# spartantool vs ridgid on camera and locator



## Affordable (May 22, 2012)

ok guys i just purchased the new sparvision 200 and now im trying to upgrade from the 415R to the newest version of spartan accuview .. so my question is should i get a accuview locator from spartan or should i get the navitrack scout from ridgid .. ppl with navitrack scout or spartan locators please respond.. thanks....


----------



## bulldozer (Jan 11, 2009)

We have four spartan cameras and use the lf-2000. Rigid makes an excellent locator but I still believe any tool is as good as the operator.
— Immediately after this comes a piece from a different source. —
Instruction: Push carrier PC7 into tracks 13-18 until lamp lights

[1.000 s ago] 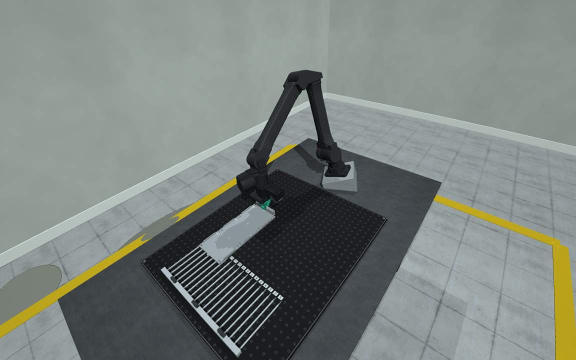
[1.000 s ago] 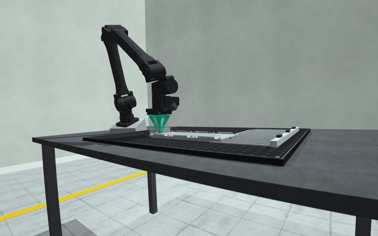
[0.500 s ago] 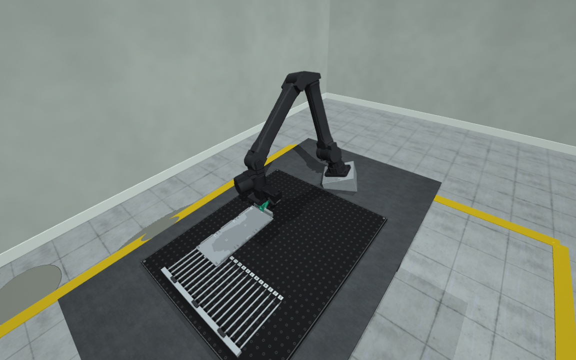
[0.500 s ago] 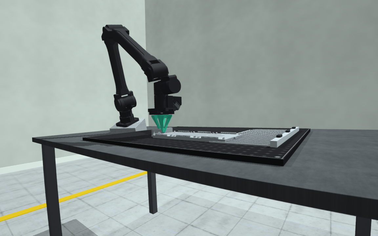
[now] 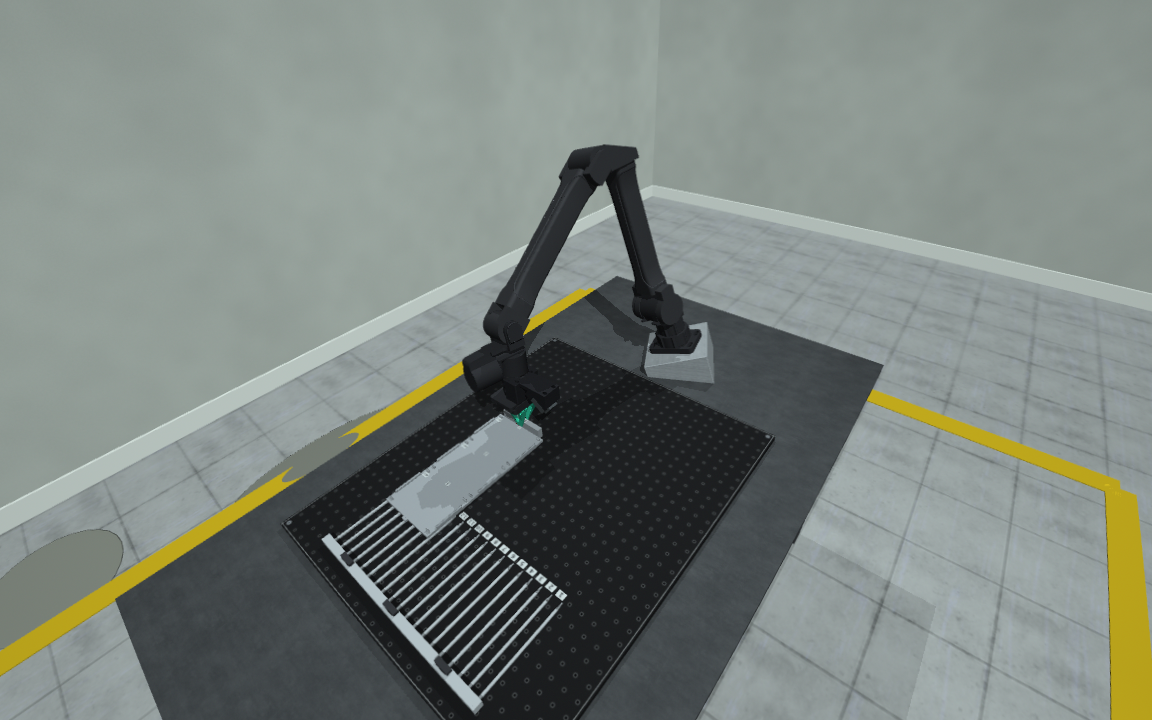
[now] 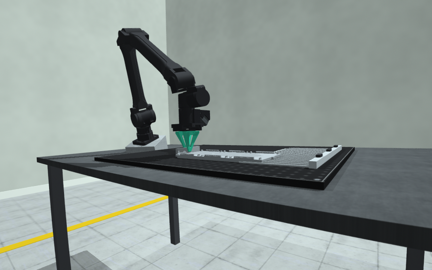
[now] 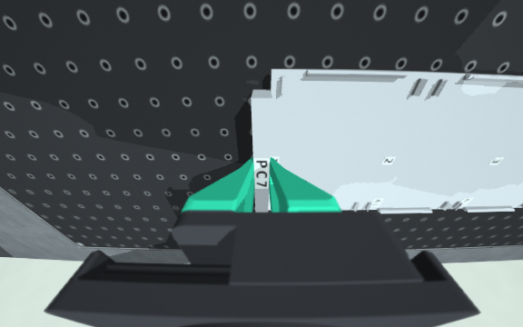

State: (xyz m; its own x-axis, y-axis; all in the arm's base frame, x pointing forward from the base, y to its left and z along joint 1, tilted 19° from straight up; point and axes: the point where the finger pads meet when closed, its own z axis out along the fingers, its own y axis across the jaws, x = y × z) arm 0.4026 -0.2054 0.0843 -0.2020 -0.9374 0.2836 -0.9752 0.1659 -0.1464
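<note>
Now: the carrier PC7 160 mm ahead of my hand, 30 mm to the right of it and 10 mm below it.
</note>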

Everyone has their preference but I believe they are pretty much the same.


----------



## buffaloPlumber (Jun 26, 2012)

I currently use the spartan 415r daily. Both of my cameras are ridgid and location is easy and accurate every time. I've used the spartan and nuvi trac side by side and find no real difference between the two other than the spartan being easier to read on the screen esp. On sunny days.

The only downfall of the 415r is the ability to use ridgid brick transmitters. The 415r will not locate 8hz. Just 33 and 64 I believe.

If the majority of use is for sonde detection/location than I wouldn't upgrade.

Hope this is somewhat helpful.


----------



## Affordable (May 22, 2012)

ya even the new locator they have witch im lookin into is 512/65/60/50 Hertz operating mode.
http://www.spartantool.com/accuview-locator-with-case-products-18.php?page_id=175

and this is the camera

http://www.spartantool.com/sparvision-200-products-4099.php?page_id=175


----------



## buffaloPlumber (Jun 26, 2012)

The only camera system that is worth buying is a ridgid. Everything else is second best inc spartan.


----------



## Affordable (May 22, 2012)

buffaloPlumber said:


> The only camera system that is worth buying is a ridgid. Everything else is second best inc spartan.


i have to disagree.. i didnt like my see snake i had before.. and alot of cameras by ridgid are still out of date.. if u ask me.. but.. hey we all got our own taste.. thanks for the feed back buffaloplumber


----------



## bulldozer (Jan 11, 2009)

I disagree also. I have both. R idgid and spartan and a couple of eels. There all pretty much the same.


----------